# YOUR GOAL
Can the data below be set down again exactly, line for line?
┌──
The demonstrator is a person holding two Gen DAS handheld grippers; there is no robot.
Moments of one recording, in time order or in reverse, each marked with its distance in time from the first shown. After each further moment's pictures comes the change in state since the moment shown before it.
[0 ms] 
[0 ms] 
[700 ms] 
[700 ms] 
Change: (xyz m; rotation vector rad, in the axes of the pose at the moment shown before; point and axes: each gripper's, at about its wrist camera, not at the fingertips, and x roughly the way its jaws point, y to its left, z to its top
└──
# RESULT
The demonstrator is a person holding two Gen DAS handheld grippers; there is no robot.
Moments of one recording, in time order or in reverse, each marked with its distance in time from the first shown. After each further moment's pictures comes the change in state since the moment shown before it.
[0 ms] 
[0 ms] 
[700 ms] 
[700 ms] 
Change: (xyz m; rotation vector rad, in the axes of the pose at the moment shown before; point and axes: each gripper's, at about its wrist camera, not at the fingertips, and x roughly the way its jaws point, y to its left, z to its top

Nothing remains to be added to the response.